The next presidential elections in Poland and the legislative polls in Slovakia and Hungary should strengthen the extremes, said Jacques Rupnik, a researcher at Sciences Po, at a debate organised by the 'Club Grande Europe' in Paris.
"There has been a real rise of populism and nationalism in Central Europe since these countries joined the EU," Rupnik added.
The debate also focused on communication failures between East and West.
"In 1989, I was told that I was an East European. Before that, I thought I was just European," Estonian film-maker Ilmar Raag commented ironically. "Even before 1989, I was already sure I was a Westerner," he added, referring to the times when he was a citizen of the then Soviet Republic of Estonia.
"Before 1989, belonging to Europe was claimed throughout the region," agreed Rupnik.
Magda Szabo, artistic director of the Hungarian Institute in Paris, said that instead of 'enlargement', the term 'rebuilding Europe' should have been retained.
Soon after the fall of communism, the dominant political discourse radically changed or even took the opposite direction. "European integration has been perceived in this region as a threat to national identity and sovereignty," Rupnik claimed.
This phenomenon was illustrated by the low turnout in the June 2009 EU elections and the good results of nationalist parties in those polls, speakers said.
Perceptions of the EU remain ambiguous in these countries, Josef Bator, a professor at Comenius University in Slovakia explained. "The continued support for membership expressed in polls in Slovakia should be seen against the background of the declining turnout in elections," he said.
"We should wonder about the causes of this disease," said the Hungarian Institute's Szabo. "Only 400,000 voters from a population of eight million voted" in the European Parliament elections last year, she said in reference to Hungary.
"The election result is not necessarily related to the country's EU accession, but rather to the gradual decomposition of the state and the collapse of confidence in institutions," Szabo added. "The crisis has also worsened economic disappointment in my country, but Europe is not found guilty. The onus is put on globalisation" she said. "There was an internal crisis before the recession," she insisted.

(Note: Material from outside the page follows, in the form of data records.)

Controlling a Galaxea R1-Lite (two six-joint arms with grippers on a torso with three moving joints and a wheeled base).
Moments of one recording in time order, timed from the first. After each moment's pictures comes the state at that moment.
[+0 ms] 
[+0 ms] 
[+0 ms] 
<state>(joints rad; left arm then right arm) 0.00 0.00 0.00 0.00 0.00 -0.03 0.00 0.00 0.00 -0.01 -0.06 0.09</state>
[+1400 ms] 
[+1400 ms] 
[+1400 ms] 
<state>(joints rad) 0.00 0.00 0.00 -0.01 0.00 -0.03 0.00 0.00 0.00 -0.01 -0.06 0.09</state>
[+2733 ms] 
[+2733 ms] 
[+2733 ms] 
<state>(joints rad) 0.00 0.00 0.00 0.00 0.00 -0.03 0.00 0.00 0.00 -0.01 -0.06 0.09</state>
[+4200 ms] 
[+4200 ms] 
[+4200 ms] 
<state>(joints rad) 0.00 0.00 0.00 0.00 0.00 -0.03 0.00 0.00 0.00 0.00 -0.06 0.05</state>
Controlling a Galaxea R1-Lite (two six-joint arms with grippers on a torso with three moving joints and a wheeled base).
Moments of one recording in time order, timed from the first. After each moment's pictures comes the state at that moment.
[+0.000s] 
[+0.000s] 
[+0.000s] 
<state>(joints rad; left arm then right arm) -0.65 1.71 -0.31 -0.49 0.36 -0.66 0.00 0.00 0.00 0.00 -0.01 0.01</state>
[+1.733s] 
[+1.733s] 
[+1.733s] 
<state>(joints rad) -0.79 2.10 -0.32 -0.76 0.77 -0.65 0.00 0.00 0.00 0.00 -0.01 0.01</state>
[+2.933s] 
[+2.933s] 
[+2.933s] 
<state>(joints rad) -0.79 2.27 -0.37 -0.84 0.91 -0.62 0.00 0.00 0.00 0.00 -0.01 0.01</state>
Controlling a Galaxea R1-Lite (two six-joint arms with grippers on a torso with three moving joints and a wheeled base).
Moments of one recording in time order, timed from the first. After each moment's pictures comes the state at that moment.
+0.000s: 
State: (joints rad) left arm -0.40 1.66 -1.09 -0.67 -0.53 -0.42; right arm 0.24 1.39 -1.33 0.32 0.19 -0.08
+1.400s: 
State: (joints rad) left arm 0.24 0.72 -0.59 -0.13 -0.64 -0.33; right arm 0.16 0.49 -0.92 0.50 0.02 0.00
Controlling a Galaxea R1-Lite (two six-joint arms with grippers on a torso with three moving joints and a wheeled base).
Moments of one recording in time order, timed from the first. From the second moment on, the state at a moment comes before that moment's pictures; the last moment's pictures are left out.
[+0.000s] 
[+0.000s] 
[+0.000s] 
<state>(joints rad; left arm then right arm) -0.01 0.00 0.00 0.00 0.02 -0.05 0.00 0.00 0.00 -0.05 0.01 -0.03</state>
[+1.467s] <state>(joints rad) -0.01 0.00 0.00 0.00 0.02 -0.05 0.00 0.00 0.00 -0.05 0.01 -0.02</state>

'A real danger for the future'
According to a recent survey conducted by the Median institute, the party of former Hungarian Prime Minister Victor Orbán (65%) should win the legislative elections in April 2010, ahead of the Socialist Party (20%) and the far-right Jobbik party (10%).
"There is a real danger for the future," said Szabo.
The austerity measures introduced by the current government to fight the crisis will lead Hungarians to vote massively for the right and extreme right, which have said they will remove the most painful measures put in place by the government so it could benefit from EU help (EurActiv 14/04/09).
A similar scenario, with a reversed political situation, is also expected in Slovakia in June. The current ruling coalition in Bratislava, headed by Prime Minister Robert Fico's social democrats Smer-SD alongside nationalists LS-HZDS and small xenophobic party SNS, is in pole position ahead of the upcoming legislative elections.
In Poland, the last-minute withdrawal of Polish Prime Minister Donald Tusk, who has announced he will not participate in the presidential elections in autumn 2010, could pave the way for outgoing populist President Lech Kaczyński's PiS party to win the vote.
"The distrust towards political institutions is so high in Poland among young people that they do not vote any more," said Rupnik. "But the major achievement of the past 20 years remains for them the opening to Europe, and they are ready to mobilise if their European freedoms are in danger," he insisted.